**Problem description:**
Taking the lines below one at a time, count those with the string "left" and give the result alone.

**Available data:**
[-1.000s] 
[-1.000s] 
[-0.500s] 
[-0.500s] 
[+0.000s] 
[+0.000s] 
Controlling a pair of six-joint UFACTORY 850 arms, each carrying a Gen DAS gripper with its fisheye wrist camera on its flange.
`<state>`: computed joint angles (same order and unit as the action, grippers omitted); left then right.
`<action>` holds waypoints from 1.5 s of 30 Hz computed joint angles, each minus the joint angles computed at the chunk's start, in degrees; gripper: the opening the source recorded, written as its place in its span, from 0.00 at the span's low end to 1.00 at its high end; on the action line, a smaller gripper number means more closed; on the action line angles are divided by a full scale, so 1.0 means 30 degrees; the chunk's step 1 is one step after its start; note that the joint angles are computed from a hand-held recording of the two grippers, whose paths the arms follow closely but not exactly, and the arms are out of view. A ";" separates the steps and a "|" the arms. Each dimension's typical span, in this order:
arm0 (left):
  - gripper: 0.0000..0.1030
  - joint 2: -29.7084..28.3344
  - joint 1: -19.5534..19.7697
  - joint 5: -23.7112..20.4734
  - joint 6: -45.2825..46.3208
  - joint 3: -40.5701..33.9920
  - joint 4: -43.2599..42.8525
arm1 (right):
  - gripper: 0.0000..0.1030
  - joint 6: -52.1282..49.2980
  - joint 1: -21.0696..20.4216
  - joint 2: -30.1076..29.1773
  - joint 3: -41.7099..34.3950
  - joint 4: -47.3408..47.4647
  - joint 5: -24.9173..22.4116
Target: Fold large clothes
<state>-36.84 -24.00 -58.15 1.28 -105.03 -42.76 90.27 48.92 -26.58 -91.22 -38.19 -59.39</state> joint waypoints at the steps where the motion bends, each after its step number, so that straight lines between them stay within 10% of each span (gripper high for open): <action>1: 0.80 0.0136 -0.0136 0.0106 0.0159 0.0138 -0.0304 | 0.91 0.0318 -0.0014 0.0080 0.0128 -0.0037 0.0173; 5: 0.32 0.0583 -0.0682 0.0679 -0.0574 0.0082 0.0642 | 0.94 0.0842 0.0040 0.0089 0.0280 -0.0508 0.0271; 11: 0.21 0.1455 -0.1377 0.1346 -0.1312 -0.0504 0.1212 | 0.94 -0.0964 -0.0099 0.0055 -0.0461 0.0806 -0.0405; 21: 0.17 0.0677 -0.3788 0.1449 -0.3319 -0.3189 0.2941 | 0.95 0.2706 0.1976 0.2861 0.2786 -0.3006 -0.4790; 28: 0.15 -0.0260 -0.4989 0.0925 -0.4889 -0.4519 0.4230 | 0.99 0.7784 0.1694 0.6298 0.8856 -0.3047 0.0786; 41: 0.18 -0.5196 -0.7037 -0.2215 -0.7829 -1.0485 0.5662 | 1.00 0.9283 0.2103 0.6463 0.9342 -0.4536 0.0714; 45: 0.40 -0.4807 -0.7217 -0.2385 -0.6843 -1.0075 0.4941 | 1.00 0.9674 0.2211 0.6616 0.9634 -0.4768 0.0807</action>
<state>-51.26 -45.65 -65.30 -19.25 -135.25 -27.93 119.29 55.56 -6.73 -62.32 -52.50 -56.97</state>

**Exercise answer:**
2